# SOURCE DATA
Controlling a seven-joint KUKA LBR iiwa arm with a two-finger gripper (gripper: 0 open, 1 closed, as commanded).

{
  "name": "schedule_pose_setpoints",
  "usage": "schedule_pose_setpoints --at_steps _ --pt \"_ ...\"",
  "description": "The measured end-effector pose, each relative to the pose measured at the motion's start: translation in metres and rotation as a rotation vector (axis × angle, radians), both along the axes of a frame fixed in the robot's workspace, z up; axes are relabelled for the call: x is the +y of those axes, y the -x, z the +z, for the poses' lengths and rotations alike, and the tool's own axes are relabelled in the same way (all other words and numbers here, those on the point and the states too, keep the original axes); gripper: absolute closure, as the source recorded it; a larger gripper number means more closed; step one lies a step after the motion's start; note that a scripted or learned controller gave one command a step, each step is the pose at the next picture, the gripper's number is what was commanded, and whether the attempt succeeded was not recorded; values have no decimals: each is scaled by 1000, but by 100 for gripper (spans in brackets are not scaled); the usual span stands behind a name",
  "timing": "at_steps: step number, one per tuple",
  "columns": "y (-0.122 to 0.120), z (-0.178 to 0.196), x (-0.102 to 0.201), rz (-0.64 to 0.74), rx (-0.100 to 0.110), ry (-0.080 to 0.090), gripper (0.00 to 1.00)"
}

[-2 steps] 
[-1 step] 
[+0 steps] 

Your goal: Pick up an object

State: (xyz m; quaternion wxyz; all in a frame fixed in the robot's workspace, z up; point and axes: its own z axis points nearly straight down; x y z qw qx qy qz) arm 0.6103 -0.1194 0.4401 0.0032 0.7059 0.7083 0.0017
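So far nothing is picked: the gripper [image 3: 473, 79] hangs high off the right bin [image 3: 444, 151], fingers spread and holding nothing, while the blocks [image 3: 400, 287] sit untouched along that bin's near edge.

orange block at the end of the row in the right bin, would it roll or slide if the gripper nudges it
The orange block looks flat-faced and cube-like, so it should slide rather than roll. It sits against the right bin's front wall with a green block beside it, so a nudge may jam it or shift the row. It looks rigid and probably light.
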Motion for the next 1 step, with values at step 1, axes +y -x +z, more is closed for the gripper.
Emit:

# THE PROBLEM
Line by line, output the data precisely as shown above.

# EXERCISE SOLUTION
Controlling a seven-joint KUKA LBR iiwa arm with a two-finger gripper (gripper: 0 open, 1 closed, as commanded).

{
  "name": "schedule_pose_setpoints",
  "usage": "schedule_pose_setpoints --at_steps _ --pt \"_ ...\"",
  "description": "The measured end-effector pose, each relative to the pose measured at the motion's start: translation in metres and rotation as a rotation vector (axis × angle, radians), both along the axes of a frame fixed in the robot's workspace, z up; axes are relabelled for the call: x is the +y of those axes, y the -x, z the +z, for the poses' lengths and rotations alike, and the tool's own axes are relabelled in the same way (all other words and numbers here, those on the point and the states too, keep the original axes); gripper: absolute closure, as the source recorded it; a larger gripper number means more closed; step one lies a step after the motion's start; note that a scripted or learned controller gave one command a step, each step is the pose at the next picture, the gripper's number is what was commanded, and whether the attempt succeeded was not recorded; values have no decimals: each is scaled by 1000, but by 100 for gripper (spans in brackets are not scaled); the usual span stands behind a name",
  "timing": "at_steps: step number, one per tuple",
  "columns": "y (-0.122 to 0.120), z (-0.178 to 0.196), x (-0.102 to 0.201), rz (-0.64 to 0.74), rx (-0.100 to 0.110), ry (-0.080 to 0.090), gripper (0.00 to 1.00)"
}

[-2 steps] 
[-1 step] 
[+0 steps] 

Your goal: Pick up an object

State: (xyz m; quaternion wxyz; all in a frame fixed in the robot's workspace, z up; point and axes: its own z axis points nearly straight down; x y z qw qx qy qz) arm 0.6103 -0.1194 0.4401 0.0032 0.7059 0.7083 0.0017
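So far nothing is picked: the gripper [image 3: 473, 79] hangs high off the right bin [image 3: 444, 151], fingers spread and holding nothing, while the blocks [image 3: 400, 287] sit untouched along that bin's near edge.

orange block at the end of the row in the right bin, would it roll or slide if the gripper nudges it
The orange block looks flat-faced and cube-like, so it should slide rather than roll. It sits against the right bin's front wall with a green block beside it, so a nudge may jam it or shift the row. It looks rigid and probably light.
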Motion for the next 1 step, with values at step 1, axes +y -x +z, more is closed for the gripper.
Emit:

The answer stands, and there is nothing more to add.